For starters, London was one of the first major writers to engage the biological reality that humans are essentially another animal. He vigorously challenged the notion of human exceptionalism in his era and argued that efforts to establish human entitlement were motivated more by hubris than by valid scientific inquiry. In regard to our own species, London was deeply intrigued by the coexistence of individualism and communalism, and much of his writing centres on the tensions between our egotistic instincts for self-preservation and our inborn cooperative tendencies. Though he recognized that interactions between biology and culture were intricately entwined, on a general socio-political level, London thought that capitalism tended to accentuate our selfish, predatory tendencies, while socialism tended to evoke our more prosocial, altruistic behaviours. His dystopian novel The Iron Heel and even his ‘caveman’ novel Before Adam, highlight how an egotism-altruism conflict is at the core of most of our personal, political, and ecological relationships. In the book, I assess London’s nuanced appreciation of evolutionary theory as conceptualized by Darwin, Huxley, Spencer, and others. His response to evolution is considerably more textured than commonly appreciated. The ‘animal’, for instance, is often a positive category of being in his writing, while humanity is burdened by rationality and devitalized by overcivilization. London, though, does not sponsor a simplistic primitivism or a naïve return to nature. Still, in contrast to his Victorian predecessors, he is more interested in recovering certain instinctual drives rather than subduing them.

How do you think this book will pave the way for further research into the works of Jack London?

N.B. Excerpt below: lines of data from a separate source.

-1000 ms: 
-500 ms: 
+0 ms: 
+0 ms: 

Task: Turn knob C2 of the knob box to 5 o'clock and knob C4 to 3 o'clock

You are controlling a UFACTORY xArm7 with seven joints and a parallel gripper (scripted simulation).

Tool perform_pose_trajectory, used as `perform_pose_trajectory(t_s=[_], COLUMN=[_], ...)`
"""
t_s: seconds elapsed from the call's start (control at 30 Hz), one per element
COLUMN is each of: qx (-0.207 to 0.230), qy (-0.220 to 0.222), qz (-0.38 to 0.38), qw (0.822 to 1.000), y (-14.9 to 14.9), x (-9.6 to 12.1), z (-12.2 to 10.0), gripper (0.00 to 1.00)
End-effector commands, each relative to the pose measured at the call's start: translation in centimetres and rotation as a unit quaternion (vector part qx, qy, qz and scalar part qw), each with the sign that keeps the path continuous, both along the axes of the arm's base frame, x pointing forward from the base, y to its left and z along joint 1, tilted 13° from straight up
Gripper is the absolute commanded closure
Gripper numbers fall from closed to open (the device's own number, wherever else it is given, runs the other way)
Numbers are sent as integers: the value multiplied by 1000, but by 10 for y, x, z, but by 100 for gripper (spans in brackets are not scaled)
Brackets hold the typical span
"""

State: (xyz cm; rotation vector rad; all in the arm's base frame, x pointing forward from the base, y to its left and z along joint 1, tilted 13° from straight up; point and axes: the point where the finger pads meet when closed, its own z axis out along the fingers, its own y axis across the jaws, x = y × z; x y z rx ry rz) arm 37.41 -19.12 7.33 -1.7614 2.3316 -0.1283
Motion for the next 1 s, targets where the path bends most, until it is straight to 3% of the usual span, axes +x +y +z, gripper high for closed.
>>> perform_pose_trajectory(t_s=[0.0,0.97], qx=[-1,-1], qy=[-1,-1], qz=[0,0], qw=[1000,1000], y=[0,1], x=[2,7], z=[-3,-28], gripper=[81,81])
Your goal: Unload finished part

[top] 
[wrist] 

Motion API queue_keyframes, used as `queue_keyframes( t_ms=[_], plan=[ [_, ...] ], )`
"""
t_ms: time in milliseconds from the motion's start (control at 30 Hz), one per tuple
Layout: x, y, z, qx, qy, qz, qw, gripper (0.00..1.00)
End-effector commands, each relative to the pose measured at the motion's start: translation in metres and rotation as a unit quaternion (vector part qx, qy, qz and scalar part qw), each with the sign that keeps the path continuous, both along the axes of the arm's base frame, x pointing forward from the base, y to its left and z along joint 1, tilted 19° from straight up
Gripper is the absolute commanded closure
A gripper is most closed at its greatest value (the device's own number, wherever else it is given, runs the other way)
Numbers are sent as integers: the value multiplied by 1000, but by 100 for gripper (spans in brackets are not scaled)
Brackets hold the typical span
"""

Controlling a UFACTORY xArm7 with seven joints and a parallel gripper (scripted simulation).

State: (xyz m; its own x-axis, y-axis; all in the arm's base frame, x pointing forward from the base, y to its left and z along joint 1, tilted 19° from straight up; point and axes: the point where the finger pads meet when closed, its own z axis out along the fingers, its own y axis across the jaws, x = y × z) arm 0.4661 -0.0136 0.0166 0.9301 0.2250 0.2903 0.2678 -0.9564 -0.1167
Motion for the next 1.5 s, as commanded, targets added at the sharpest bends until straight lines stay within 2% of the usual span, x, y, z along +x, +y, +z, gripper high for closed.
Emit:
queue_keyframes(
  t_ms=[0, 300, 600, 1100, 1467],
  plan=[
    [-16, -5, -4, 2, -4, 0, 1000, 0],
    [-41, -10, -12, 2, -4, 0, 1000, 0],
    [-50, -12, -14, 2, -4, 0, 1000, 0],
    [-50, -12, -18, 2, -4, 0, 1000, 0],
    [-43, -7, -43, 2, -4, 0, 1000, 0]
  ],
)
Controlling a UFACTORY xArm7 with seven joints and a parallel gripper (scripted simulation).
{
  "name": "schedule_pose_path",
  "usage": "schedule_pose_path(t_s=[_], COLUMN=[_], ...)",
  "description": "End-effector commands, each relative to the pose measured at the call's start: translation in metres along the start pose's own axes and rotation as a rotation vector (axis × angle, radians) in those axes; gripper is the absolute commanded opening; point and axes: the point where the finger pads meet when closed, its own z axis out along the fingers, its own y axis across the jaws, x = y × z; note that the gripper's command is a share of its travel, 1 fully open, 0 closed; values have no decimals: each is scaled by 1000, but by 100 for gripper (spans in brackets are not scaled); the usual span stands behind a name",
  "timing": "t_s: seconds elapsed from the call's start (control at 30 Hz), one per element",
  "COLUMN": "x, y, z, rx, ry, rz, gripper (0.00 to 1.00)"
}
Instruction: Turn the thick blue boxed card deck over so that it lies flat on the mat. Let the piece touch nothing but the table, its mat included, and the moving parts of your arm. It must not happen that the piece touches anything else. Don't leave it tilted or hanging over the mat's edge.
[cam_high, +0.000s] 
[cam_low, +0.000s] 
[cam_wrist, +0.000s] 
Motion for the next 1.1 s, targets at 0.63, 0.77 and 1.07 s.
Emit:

When it comes to evolution, literary scholars have traditionally focused on the ruthlessness of social Darwinism, ‘animalistic’ savagery, and instinctual selfishness. Of course, these biases are understandable because such antisocial subjects are plainly present in London’s fiction, but brutish instincts alone do not fully encompass his work’s crucial thematic implications. London’s writing consistently represents what is now termed evolved morality—social instincts, altruism, and solidarity. He recognised that our cooperative inclinations are intrinsic to what it means to be human—instinctually and culturally. The lone wolves never survive for long in London’s fiction. My book examines how his work anticipates recent theories on the prosocial aspects of evolved morality as developed by the primatologist Frans de Waal and the anthropologist Christopher Boehm. Foremost, I hope my book will lessen the divide between the humanities the sciences and show that both fields have much to offer one another. I also hope the book will encourage further research in literary studies and other disciplines that will support a more holistic consideration of how the complex interrelationships among human instincts and cultural influences combine to shape a variety of behaviours and social arrangements.

 

Kenneth K. Brandt is a Professor of English at the Savannah College of Art and Design. He is the Executive Coordinator of the Jack London Society, the editor of The Call: The Magazine of the Jack London Society, and the co-editor of Approaches to Teaching the Works of Jack London.